> **Problem to work on**: Below are records; please set down exactly the lines from the first through the one containing "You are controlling".

Segment Start: The records

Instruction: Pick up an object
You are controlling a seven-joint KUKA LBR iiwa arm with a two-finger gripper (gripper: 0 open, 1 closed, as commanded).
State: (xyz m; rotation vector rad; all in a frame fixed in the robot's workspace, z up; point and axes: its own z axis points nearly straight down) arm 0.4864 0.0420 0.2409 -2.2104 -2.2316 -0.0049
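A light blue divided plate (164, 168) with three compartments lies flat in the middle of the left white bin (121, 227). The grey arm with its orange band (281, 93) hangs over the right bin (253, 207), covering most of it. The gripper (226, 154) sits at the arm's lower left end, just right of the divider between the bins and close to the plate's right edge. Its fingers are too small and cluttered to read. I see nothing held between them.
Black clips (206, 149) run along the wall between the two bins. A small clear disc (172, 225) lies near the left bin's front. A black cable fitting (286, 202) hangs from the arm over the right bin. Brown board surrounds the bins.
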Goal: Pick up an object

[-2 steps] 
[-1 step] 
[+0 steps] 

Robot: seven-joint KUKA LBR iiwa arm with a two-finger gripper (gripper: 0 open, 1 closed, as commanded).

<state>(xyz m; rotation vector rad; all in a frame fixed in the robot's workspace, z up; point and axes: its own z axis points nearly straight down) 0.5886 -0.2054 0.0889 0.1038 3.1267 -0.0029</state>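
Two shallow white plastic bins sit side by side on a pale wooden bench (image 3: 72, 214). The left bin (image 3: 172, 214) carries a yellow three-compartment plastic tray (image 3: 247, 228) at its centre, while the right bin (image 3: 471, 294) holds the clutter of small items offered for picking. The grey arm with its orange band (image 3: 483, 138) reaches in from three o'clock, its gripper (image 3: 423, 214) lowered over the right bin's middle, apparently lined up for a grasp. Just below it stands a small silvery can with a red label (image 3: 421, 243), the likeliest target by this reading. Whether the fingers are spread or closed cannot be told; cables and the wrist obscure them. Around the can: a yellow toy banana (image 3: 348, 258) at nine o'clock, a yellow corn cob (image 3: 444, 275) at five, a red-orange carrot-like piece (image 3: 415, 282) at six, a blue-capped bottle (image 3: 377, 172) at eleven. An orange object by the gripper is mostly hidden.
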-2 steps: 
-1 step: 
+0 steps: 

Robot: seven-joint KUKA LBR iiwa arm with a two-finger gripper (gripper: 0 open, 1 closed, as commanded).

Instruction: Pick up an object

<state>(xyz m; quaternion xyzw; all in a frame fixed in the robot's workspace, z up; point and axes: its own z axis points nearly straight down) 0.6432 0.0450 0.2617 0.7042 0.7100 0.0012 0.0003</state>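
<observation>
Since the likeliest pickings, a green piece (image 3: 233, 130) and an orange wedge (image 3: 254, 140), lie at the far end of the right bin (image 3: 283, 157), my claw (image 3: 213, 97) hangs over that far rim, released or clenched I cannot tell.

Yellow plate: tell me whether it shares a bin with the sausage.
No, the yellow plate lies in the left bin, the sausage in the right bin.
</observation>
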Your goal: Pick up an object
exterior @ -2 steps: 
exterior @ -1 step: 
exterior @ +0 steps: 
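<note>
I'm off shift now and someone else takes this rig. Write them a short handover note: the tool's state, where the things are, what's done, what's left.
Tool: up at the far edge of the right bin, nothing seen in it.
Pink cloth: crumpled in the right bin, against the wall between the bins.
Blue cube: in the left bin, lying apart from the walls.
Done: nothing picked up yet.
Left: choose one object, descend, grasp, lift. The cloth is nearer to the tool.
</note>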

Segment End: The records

> **Written response**:
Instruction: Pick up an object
You are controlling a seven-joint KUKA LBR iiwa arm with a two-finger gripper (gripper: 0 open, 1 closed, as commanded).

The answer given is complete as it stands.